TASK INSTRUCTIONS>
An exact copy of the data below is required; return it in full.

DATA SHOWN>
%%

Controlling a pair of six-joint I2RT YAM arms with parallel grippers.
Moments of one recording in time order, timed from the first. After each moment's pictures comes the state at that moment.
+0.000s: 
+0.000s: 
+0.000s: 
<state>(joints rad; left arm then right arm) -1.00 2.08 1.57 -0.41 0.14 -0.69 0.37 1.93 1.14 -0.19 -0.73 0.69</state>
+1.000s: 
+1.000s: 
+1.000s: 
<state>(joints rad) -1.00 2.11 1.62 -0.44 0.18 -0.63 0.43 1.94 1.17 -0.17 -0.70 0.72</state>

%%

TASK ANSWER>
Controlling a pair of six-joint I2RT YAM arms with parallel grippers.
Moments of one recording in time order, timed from the first. After each moment's pictures comes the state at that moment.
+0.000s: 
+0.000s: 
+0.000s: 
<state>(joints rad; left arm then right arm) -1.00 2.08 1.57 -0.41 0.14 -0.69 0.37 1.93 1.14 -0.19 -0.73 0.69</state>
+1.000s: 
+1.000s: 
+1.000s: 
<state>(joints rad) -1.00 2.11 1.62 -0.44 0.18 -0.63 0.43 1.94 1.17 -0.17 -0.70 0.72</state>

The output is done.